To do
The lines below, from the one holding "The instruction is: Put" through the one holding "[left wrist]", are to be restated word for word, with all images left out.

#### Data to process

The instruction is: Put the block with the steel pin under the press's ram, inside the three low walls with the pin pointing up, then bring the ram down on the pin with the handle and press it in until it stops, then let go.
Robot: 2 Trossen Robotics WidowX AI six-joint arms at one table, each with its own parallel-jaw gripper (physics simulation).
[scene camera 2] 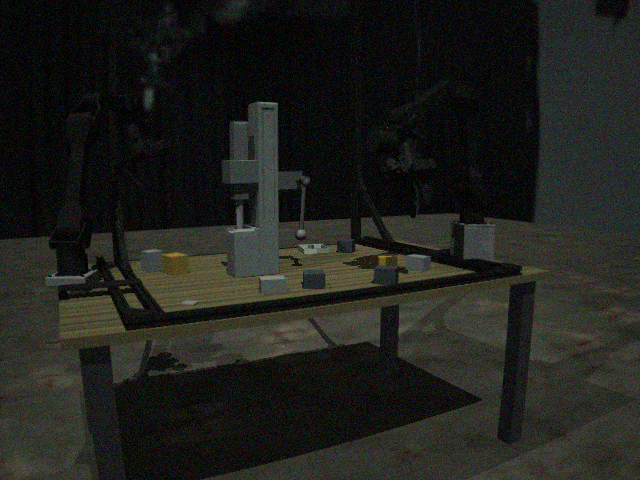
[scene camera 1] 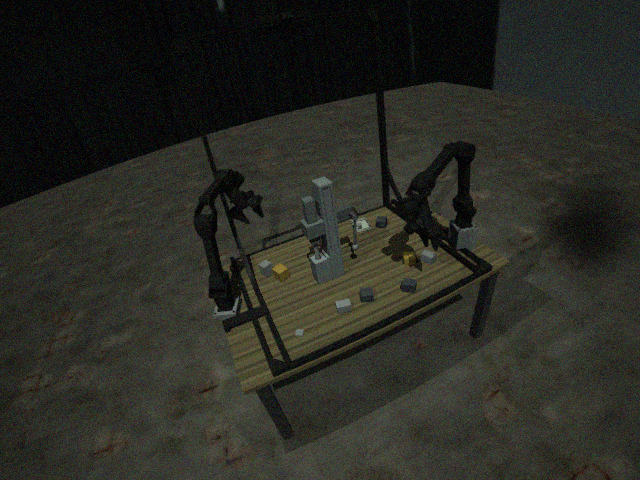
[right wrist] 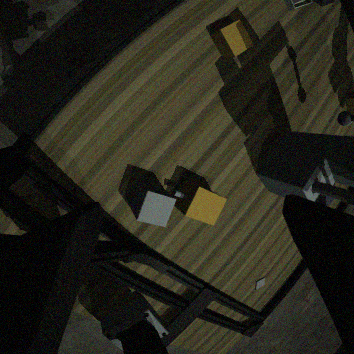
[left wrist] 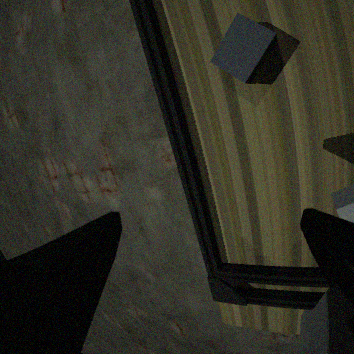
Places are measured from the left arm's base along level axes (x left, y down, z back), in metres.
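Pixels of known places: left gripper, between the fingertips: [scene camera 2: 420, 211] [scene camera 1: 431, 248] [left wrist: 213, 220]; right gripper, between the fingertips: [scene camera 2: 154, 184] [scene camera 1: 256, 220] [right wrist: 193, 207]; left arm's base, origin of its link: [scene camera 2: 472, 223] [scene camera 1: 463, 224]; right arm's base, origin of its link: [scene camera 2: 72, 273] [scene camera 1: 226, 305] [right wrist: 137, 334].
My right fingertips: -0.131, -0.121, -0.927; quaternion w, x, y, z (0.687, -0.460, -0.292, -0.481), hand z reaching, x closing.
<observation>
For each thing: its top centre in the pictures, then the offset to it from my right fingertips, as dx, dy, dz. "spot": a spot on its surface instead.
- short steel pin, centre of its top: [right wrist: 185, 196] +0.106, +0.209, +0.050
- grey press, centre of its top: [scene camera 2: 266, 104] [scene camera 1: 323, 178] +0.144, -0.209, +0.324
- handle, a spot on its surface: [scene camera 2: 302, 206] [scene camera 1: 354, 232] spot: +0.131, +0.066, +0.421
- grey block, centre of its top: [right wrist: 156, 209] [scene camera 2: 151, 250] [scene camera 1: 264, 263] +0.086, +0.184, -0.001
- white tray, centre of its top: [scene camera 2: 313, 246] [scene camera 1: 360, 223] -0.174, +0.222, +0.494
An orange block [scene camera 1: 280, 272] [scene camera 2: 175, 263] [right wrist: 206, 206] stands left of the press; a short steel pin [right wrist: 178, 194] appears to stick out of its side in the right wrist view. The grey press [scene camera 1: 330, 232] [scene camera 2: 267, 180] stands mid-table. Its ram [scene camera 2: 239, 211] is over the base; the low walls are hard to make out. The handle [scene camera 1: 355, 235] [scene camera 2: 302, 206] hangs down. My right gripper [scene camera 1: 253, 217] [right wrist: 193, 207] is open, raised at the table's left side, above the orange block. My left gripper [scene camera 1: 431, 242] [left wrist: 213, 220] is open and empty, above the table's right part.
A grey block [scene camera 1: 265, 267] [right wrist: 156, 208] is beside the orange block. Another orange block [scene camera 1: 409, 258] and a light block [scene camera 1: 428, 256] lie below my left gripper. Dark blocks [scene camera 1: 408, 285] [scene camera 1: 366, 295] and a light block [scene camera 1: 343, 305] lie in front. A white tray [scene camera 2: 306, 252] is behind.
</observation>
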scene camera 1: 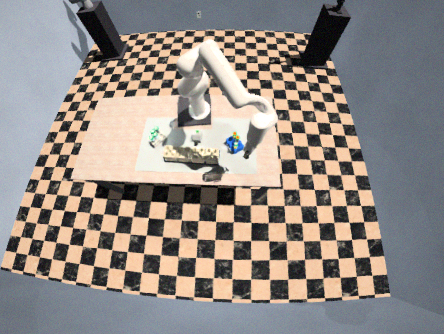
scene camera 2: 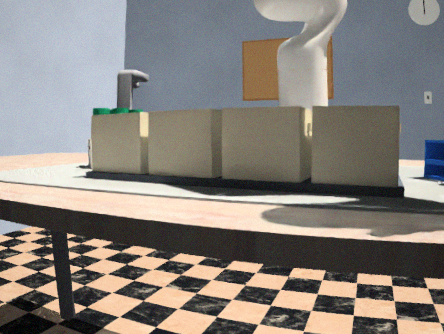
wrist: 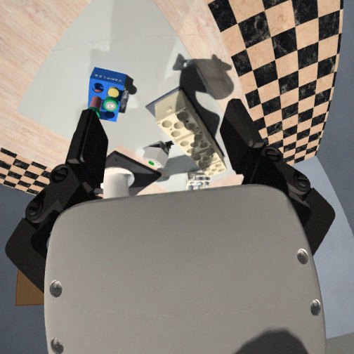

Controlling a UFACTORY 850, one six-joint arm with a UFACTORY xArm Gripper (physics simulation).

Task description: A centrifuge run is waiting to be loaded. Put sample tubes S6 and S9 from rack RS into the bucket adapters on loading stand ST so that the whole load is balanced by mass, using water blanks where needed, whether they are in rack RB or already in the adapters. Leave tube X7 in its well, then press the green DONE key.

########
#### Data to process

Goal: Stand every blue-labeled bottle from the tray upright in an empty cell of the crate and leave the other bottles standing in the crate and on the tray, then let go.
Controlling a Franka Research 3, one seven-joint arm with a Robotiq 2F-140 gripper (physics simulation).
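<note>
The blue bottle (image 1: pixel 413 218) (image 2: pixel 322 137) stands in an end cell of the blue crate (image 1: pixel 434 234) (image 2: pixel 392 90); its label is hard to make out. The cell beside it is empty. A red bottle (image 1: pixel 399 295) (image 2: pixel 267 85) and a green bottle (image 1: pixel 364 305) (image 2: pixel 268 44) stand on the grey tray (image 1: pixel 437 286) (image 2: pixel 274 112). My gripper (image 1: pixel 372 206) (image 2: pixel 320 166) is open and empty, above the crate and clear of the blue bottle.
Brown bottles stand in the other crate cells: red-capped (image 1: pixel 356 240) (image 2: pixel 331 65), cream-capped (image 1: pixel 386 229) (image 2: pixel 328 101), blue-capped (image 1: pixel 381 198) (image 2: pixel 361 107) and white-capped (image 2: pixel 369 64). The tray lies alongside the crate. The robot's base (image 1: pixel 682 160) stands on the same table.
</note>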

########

Exercise result
The instruction is: Put the block with the steel pin under the press's ram, inside the three low walls with the pin pointing up, then bring the ram down on the pin with the handle and press it in until it stops, then let go.
Robot: 2 Trossen Robotics WidowX AI six-joint arms at one table, each with its own parallel-jaw gripper (physics simulation).
[scene camera 2] 
[scene camera 1] 
[right wrist] 
[left wrist] 

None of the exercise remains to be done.